Extracted records:

————

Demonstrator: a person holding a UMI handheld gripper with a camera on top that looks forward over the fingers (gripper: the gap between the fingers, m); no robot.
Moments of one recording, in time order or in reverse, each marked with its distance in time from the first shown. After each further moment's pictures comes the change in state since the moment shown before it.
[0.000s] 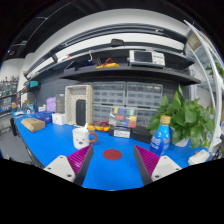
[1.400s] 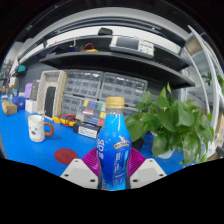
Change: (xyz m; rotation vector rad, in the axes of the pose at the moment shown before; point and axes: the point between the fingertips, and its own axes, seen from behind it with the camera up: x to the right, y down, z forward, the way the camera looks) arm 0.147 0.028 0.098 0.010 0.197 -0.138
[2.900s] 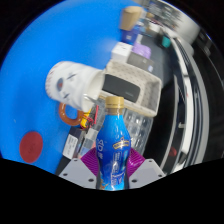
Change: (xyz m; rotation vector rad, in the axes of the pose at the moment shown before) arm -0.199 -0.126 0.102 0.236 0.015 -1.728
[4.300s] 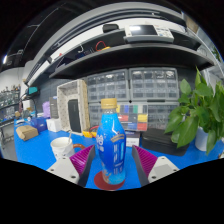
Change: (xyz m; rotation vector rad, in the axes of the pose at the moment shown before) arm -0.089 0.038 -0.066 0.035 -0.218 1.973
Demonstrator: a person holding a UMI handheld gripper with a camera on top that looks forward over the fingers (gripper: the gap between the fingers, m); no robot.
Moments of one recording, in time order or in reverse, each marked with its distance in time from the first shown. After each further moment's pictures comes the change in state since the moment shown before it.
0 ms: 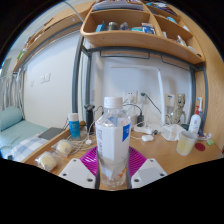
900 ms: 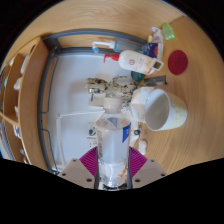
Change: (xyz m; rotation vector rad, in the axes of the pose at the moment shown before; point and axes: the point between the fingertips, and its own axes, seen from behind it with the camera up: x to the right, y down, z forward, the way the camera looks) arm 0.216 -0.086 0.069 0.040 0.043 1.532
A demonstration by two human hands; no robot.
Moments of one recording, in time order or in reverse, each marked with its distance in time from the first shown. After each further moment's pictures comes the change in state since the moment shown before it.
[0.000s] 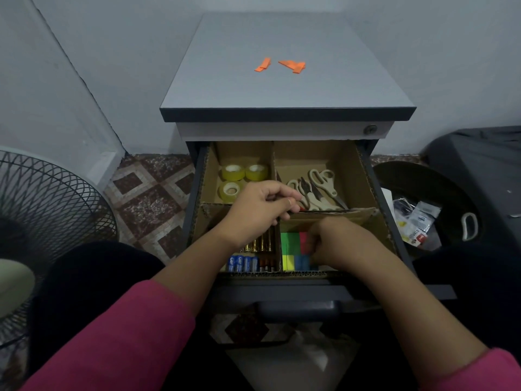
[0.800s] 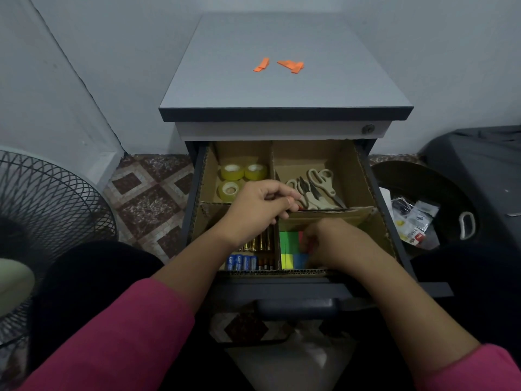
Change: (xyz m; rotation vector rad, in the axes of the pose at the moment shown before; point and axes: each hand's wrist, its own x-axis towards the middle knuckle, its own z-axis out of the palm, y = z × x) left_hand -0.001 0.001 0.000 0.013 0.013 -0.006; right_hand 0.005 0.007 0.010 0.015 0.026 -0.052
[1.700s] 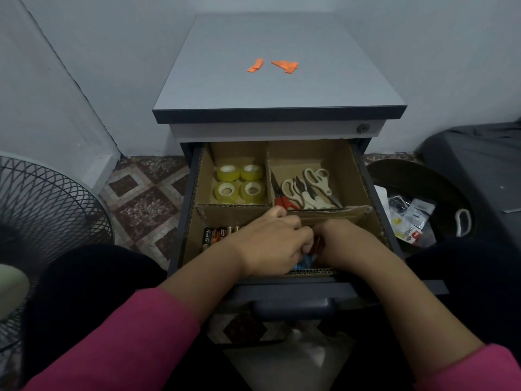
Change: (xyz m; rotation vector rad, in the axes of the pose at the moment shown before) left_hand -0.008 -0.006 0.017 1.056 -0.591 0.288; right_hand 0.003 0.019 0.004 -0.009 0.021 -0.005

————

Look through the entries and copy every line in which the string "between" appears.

_ANSWER TO THE PROBLEM:_
Demonstrator: a person holding a UMI handheld gripper with a camera on top that looks forward over the fingers (gripper: the gap between the fingers, m); no robot.
Change: (xyz m; rotation vector rad, in the axes of the pose at the moment shown before; point and axes: the point between the fingertips, and its own axes, seen from behind it with the camera up: x to the right, y down, z forward, the way the camera looks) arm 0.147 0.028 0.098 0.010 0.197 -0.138
Demonstrator: a person holding a UMI handheld gripper with a camera on top that looks forward over the fingers (gripper: the gap between the fingers, m); no robot.
Change: (xyz m; rotation vector rad, in the axes of the pose at the moment shown before; point and axes: the point between the fingertips, and its own axes, seen from behind it with the camera up: x to the right, y down, z forward, the way the camera looks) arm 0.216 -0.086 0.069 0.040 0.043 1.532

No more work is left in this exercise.